If a VM has a stripe =1 then the rebuild would be copying from 1 disk to the single target disk.
If stripe =2 then it would be 2 disks to 2 disks.
It does not seem like all disks would be involved unless your configuring VMs with a very large stripe size.
Duncan Epping says
Yes, I should have explained that a bit further and added the word “potentially”. Of course it depends on how many components are stored on the impacted disk and where those stored. Typically they will be distributed across the cluster and disks. So if 20 / 30 components are impacted they will come from the different hosts and disks.
Duncan Epping says
Also, striping also happens in other situations then defined by policy. (like size above 255GB for instance etc)

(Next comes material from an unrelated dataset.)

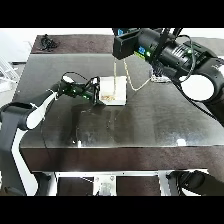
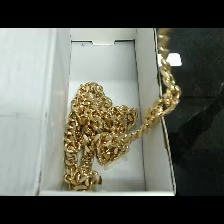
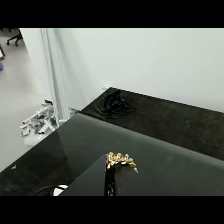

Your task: Fold the box and place the chain.

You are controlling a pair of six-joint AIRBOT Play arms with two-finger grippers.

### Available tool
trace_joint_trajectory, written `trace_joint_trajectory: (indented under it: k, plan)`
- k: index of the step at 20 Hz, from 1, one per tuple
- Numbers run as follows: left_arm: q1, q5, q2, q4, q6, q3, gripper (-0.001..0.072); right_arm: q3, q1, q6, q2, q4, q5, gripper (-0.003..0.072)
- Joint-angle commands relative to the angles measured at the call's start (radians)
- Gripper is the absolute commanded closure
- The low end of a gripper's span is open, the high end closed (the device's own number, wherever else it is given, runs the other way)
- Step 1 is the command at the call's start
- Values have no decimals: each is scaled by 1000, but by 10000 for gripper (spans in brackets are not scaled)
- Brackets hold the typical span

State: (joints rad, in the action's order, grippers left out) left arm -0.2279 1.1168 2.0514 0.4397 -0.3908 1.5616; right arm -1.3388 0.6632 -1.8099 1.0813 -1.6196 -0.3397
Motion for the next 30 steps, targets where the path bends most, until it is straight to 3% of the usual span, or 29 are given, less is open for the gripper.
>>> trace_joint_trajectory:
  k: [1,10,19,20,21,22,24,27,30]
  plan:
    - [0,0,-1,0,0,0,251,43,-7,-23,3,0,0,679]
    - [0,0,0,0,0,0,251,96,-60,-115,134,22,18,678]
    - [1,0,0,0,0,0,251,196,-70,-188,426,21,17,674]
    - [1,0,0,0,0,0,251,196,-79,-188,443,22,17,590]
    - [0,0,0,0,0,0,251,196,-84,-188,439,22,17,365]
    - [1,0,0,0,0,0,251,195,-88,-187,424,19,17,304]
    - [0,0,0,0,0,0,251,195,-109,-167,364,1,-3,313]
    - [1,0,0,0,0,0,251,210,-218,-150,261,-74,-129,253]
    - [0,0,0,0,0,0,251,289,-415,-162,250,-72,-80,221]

John Nicholson (@Lost_Signal) says
So you have a 1.2TB 10K drive fail in this case. Assuming the cluster was only utilized at 50% that’s only 600GB of data that needs to be copied from the 49 disks (So ~12GB) of data would need to be moved from each drive. Copying 12GB from a 10K drive to a 10K drive is fairly fast (even a slower drive its fairly quick).
When I worked for a customer we had a case where we had a failure like this happen on a Friday afternoon shortly before the office was shutting down. We watched the fast rebuild, checked the capacity and deferred the drive swap until Monday morning (and no one’s weekend plans were impacted).
With our traditional older arrays we had parity groups that limited a rebuild to a 8-10 disk set at most, and for cost reasons we only kept 1-2 hot spares per unit. With VSAN we could have sustained a failure a day for a day for the week and capacity was our only concern.
Operationally VSAN gives you a bit of flexibility here.
So in case of the default policy of stripe 1, it would be one disk read and one disk write? I don’t see any benefit. What is the recommended disk striping strategy? Increasing the stipe will increase the speed of operation and rebuild but will also increase the chance of having to rebuild. Right?
It looks much better if you consider more than vm per disk – you will get multiple rebuilds across multiple disks even with disk stripe=1
This is only better than legacy arrays. Enterprise arrays already stripe across numerous disks with rebuilds in minutes.